Key Terms in an Intellectual Property Assignment Agreement
When drafting your IP assignment agreement, include these essential clauses:
◼️Definition of Assigned IP
Clearly define what types of IP are covered — patents, copyrights, trademarks, trade secrets.
◼️Assignment Clause
A clear statement transferring ownership from the assignor to the assignee.
◼️Warranties & Representations
The assignor confirms they own the IP and have the right to assign it.
◼️Moral Rights Waiver
Where applicable, creators waive moral rights (e.g., to be credited as the author).
◼️Further Assurances
Obligation to cooperate with any future steps needed to protect or enforce the IP.
◼️Consideration
The payment or benefit given in exchange for the assignment (can be nominal).
◼️Governing Law
Specifies which jurisdiction’s laws apply.
Risks of Not Having an Intellectual Property Assignment Agreement
Failing to secure IP ownership can lead to:
◼️Loss of critical assets if a creator claims rights later.
◼️Funding delays or loss due to investor concerns.
◼️Infringement claims if multiple parties assert ownership.
◼️Blocked product launches while disputes are resolved.
Quick PAA Answer:
Q: Can I just use a verbal agreement for IP transfer?
A: No — IP ownership transfers typically must be in writing to be legally valid.
Case Study: The Startup That Lost Its App
A health-tech startup contracted a freelance developer to build its core app. They paid the invoice but never signed an IP assignment. Two years later, as they prepared for Series A funding, the developer refused to transfer ownership without a large payment. The investor walked away.
Had the startup used a simple intellectual property assignment agreement from day one, the dispute (and lost funding) could have been avoided.
Frequently Asked Questions
Q: Should employees sign an IP assignment agreement?
A: Yes — ideally, this is included as a clause in their employment contract.
Q: Does this apply to contractors too?
A: Absolutely — contractors are not automatically bound by employment IP rules.

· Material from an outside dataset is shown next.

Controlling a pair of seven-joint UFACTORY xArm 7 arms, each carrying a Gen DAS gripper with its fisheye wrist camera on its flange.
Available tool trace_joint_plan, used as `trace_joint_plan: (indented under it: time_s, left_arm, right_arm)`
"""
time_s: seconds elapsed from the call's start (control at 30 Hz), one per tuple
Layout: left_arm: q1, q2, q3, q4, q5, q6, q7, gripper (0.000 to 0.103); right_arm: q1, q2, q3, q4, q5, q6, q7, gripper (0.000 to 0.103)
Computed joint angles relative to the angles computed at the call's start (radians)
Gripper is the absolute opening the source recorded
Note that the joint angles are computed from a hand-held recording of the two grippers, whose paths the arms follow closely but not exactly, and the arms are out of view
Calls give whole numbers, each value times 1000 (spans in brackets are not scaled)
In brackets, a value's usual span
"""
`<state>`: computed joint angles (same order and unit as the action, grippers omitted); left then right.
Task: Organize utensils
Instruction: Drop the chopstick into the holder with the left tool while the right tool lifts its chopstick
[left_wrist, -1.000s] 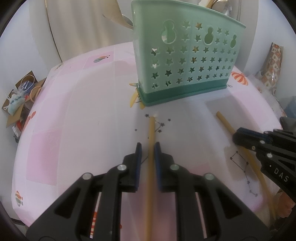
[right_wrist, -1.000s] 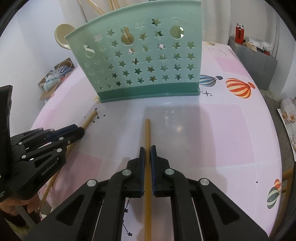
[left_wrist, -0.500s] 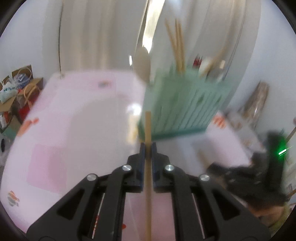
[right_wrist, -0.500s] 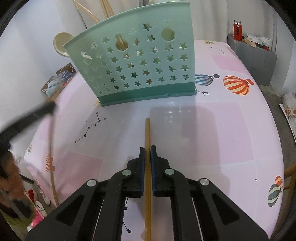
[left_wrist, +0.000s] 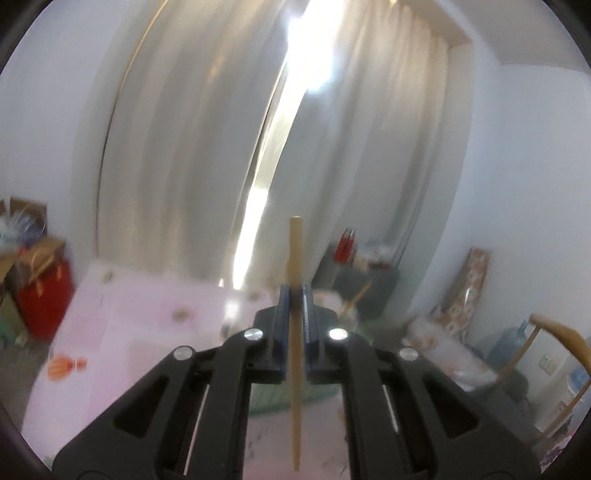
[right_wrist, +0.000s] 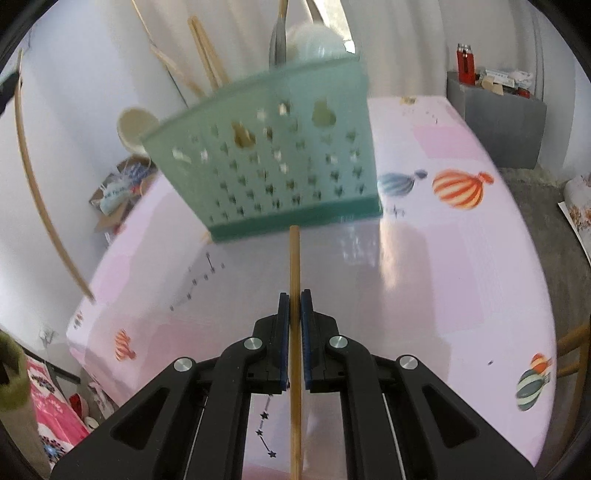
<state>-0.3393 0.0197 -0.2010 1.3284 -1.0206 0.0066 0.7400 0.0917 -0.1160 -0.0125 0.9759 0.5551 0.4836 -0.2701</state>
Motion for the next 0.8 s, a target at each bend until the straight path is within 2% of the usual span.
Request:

Q: What’s the difference between an assignment and a licence?
A: Assignment = permanent transfer of ownership; licence = permission to use, not ownership.
Q: Do I need separate assignments for each new piece of IP?
A: Not necessarily — agreements can cover future IP created during the engagement.
How GLS Can Help
GLS offers fast, startup-friendly solutions for IP protection:
◼️Drafting tailored IP assignment agreements
◼️Reviewing existing agreements for IP gaps
◼️Integrating IP clauses into employment and contractor contracts
◼️Advising on cross-border IP transfers
◼️Assisting with IP registration and protection strategies
◼️Structuring IP ownership for investor due diligence
◼️Resolving IP ownership disputes
◼️Preparing IP documentation for exits and acquisitions
◼️Providing fixed-fee packages for early-stage startups
◼️Rapid turnaround for urgent IP matters
Useful GLS Resources
GLS Startup Legal Packages
GLS Founders Agreement Guide
GLS Non-Disclosure Agreement (NDA) Guide
Conclusion
An intellectual property assignment agreement is one of the simplest and most effective ways to protect your startup’s most valuable assets. Without it, you risk losing the very foundation of your business.
In the fast-moving startup world, securing your IP is not optional — it’s essential.